Hypotension during surgery has been associated with a higher incidence of AKI [45,46,47,48]. It is recommended to keep the mean arterial pressure (MAP) higher than 60–65 mm Hg, or higher than 75 mm Hg in hypertensive patients, in the ICU [49, 50]. In our sample, a statistically significant difference was found in mean arterial pressure between the two groups; AKI group had paradoxically higher MAP than non-AKI group, which contradicts what was described in previous studies. This could be due to their baseline co-morbidities and smoking status.

Our results also show that SOFA score is a strong predictive tool for AKI in geriatric patients in SICU. These findings were consistent with the previous studies [51,52,53,54]. Additionally, in Hai Wang et al. research in 2020, SOFA score showed a higher accuracy of mortality prediction in critically ill patients with AKI undergoing continuous renal replacement therapy than other scores. [55].

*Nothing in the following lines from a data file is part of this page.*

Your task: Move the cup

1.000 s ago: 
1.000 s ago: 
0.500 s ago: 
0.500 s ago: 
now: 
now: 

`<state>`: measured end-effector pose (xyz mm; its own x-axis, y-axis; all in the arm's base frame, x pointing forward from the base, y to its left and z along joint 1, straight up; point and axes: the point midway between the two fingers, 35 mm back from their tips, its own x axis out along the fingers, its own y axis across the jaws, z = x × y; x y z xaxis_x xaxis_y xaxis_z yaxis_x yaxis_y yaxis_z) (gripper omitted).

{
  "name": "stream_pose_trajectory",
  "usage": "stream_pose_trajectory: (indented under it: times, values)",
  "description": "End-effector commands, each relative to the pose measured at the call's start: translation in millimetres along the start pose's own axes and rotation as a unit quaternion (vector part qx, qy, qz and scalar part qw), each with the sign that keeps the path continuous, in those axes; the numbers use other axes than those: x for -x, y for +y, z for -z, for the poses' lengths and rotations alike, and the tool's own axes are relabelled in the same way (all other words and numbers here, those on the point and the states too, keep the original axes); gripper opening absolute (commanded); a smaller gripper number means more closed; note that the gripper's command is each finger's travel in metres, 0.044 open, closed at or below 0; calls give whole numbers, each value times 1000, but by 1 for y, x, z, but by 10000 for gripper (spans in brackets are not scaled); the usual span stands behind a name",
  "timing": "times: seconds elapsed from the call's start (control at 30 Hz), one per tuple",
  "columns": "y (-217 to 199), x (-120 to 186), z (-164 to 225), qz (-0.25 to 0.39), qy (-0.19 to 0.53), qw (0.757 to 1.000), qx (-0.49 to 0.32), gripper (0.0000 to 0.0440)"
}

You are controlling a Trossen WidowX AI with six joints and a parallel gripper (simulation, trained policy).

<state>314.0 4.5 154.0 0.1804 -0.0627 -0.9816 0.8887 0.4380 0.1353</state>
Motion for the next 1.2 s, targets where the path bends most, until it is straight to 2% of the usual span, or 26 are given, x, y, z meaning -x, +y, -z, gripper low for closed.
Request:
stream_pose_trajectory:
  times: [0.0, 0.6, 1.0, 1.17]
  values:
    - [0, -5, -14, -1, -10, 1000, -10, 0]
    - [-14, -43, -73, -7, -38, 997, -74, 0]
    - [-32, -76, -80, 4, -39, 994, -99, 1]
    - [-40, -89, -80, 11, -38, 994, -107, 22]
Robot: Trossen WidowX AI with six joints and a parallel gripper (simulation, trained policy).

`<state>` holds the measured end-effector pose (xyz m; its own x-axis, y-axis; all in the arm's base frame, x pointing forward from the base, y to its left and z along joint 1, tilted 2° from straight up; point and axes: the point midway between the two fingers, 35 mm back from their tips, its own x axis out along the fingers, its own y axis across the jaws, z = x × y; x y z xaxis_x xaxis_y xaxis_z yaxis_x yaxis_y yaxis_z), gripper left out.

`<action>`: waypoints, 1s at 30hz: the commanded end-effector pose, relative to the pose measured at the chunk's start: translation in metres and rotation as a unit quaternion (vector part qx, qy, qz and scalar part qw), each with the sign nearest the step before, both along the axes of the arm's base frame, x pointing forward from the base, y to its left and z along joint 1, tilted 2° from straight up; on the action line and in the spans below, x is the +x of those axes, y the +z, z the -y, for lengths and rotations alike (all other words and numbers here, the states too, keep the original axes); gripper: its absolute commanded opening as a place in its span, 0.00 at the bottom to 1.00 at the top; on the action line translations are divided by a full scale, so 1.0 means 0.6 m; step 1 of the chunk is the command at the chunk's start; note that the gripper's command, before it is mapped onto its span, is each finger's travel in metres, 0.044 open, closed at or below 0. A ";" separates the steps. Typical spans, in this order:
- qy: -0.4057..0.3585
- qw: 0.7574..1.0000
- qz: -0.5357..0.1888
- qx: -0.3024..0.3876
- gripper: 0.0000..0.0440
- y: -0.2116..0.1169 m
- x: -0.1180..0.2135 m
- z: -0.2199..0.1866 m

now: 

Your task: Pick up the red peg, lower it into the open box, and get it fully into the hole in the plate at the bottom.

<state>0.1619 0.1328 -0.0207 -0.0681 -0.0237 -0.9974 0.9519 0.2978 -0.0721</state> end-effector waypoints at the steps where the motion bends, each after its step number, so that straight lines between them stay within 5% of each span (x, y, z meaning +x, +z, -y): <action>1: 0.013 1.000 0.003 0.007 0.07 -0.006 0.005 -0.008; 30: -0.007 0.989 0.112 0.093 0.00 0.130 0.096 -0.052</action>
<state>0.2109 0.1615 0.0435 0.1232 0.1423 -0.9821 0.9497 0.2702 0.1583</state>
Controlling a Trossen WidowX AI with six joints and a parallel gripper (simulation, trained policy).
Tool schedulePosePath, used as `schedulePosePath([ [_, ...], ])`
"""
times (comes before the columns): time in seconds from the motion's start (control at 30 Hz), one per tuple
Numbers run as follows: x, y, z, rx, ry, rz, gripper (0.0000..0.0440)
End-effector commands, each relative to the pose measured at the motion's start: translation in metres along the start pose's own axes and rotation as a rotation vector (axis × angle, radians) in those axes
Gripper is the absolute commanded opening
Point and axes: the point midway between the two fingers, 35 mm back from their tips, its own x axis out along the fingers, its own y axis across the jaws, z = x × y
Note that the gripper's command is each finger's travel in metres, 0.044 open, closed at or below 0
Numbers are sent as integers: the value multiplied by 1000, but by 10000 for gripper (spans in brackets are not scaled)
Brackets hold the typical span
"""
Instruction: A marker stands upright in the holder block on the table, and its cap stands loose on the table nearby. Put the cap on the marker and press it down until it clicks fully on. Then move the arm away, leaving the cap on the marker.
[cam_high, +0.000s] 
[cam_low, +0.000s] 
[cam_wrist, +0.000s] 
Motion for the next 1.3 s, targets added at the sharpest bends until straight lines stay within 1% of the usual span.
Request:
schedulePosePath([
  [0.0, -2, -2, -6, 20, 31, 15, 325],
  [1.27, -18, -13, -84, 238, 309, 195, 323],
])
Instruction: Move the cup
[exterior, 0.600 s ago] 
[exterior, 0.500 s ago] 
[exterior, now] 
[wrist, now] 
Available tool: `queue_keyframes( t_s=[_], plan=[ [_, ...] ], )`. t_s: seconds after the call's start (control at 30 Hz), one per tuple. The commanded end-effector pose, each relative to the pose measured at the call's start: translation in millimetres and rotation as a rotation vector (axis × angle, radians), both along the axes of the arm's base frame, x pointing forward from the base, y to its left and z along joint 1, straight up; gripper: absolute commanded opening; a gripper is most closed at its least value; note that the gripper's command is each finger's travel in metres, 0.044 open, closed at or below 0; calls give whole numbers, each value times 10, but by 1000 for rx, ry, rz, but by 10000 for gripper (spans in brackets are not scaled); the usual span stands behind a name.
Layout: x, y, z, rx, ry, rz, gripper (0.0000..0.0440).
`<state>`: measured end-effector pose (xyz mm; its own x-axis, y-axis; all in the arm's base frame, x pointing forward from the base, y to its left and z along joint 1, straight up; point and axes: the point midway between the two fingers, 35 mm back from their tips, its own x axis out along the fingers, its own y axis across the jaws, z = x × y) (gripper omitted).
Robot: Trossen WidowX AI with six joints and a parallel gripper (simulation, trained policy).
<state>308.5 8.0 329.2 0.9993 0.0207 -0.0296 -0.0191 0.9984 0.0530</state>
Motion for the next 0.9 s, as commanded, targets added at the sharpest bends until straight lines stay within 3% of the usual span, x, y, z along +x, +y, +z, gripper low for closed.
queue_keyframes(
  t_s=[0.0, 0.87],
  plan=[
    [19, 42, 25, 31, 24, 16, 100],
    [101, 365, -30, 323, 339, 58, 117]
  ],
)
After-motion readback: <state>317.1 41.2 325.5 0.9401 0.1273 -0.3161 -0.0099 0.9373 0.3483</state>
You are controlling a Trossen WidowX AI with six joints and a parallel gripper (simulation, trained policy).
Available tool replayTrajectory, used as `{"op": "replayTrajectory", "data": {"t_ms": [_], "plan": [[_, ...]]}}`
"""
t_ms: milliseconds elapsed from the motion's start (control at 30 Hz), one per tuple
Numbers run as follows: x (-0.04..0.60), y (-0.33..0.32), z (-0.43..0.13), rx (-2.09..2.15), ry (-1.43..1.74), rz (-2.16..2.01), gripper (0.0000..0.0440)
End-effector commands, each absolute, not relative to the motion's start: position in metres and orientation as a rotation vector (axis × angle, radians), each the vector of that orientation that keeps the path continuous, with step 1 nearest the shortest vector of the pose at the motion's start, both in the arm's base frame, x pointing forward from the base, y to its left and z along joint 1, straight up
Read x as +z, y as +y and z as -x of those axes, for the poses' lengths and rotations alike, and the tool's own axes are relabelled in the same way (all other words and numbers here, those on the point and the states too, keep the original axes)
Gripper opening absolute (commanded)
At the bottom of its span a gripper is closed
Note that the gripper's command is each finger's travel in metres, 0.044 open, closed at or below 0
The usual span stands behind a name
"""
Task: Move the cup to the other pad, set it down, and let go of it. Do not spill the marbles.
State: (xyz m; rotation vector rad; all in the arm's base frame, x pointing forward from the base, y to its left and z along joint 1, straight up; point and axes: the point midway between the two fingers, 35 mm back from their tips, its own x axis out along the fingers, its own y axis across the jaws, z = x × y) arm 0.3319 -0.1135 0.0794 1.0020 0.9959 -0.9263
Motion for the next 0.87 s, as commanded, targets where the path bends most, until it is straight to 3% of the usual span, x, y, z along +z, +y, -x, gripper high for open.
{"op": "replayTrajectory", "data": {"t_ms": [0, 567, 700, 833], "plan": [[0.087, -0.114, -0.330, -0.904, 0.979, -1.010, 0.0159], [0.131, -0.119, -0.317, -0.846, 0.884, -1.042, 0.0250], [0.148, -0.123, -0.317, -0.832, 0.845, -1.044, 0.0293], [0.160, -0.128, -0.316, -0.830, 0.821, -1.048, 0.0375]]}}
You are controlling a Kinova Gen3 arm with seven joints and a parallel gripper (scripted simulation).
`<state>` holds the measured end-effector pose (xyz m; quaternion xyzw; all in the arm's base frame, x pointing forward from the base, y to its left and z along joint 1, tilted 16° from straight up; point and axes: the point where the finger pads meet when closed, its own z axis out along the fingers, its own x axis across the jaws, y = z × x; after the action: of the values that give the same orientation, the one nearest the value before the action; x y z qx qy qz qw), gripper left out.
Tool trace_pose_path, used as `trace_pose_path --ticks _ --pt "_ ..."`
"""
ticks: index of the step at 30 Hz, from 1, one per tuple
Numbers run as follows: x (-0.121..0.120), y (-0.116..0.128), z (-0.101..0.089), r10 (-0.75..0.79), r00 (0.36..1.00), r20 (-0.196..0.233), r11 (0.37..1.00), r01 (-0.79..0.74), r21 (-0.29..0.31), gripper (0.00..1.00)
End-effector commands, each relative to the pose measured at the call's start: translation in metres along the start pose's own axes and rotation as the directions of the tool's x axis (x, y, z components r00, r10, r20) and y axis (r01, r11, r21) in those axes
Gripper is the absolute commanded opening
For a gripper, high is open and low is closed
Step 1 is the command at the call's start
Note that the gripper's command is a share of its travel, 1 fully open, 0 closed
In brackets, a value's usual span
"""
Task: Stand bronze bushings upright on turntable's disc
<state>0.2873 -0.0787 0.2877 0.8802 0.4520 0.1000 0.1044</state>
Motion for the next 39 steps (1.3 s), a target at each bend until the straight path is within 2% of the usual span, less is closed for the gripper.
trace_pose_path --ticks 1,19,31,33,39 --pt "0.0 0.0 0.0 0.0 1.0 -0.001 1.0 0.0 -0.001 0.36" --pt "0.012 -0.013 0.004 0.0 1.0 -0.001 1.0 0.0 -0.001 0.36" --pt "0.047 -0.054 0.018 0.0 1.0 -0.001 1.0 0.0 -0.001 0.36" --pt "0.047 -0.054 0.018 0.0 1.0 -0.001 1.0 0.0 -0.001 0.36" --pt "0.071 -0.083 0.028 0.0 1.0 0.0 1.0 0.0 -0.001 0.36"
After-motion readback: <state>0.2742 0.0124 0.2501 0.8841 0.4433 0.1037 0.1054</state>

The incidence of AKI was found to be significantly higher in patients who needed mechanical ventilation (25.5% of the AKI group), when compared with those who did not need it (8.8% of the non-AKI group). This is consistent with what we can find in the literature; the state of dependence on ventilator was found to be associated with an increased incidence of AKI [29]. Mechanical ventilation requiring high airway pressure to maintain gas exchange reduces renal perfusion, due to higher hydrostatic pressure over the entire venous compartment [56]. Evidence suggests that a fall in atrial transmural pressure caused by positive end-expiratoy pressure (PEEP) in mechanical ventilation activates the sympathetic pathway, vasoconstricting afferent renal arteriole directly or through the activation of renin, resulting in a fall in renal perfusion and a faulty autoregulatory mechanism, causing a decline in GFR. Decreased blood flow reduce the delivery of sodium to the distal tubule, with renin/angiotension/ aldosterone activation and more sodium avidity, clincially leading to a fall in urine output. This is often treated with saline, diuretics, or dopamine, which all override the kidney’s compensatory mechanisms resulting in adverse consequences like fluid overload, intravascular volume depletion, and prerenal failure. [57].

Likewise, the use of inotropic agents was related to the incidence of AKI; 54.5% of those who developed AKI needed the use of inotropic agents during their ICU stay (versus 13.3% of those who did not develop AKI). As demonstrated by [58], patients who developed AKI needed more inotrope therapy despite receiving more infused fluid, indicating that the fluid therapy was insufficient. This is due to capillary leak syndrome resulting in intravascular hypovolemia and hemodynamic instability. Early and aggressive fluid therapy and dobutamine for cardiac output can possibly restore the balance between renal oxygen supply and demand, and AKI development.

In conclusion, the incidence of AKI during SICU stay in this study was 32.7% and it was significantly associated with the use of beta blockers, mechanical ventilation, and inotropes. AKI affected the morbidity and mortality rates of hospitalized octogenarian patients. The average SICU stay was 6 ± 8 days and average hospital stay was 12.9 ± 11.1 days for those who developed AKI. The mortality rate among octogenarians who developed AKI during SICU stay was 36.4%. Further studies are needed globally to assess the incidence of AKI in octogenarian surgical patients and identify risk factors to provide preventative measurements and strategies.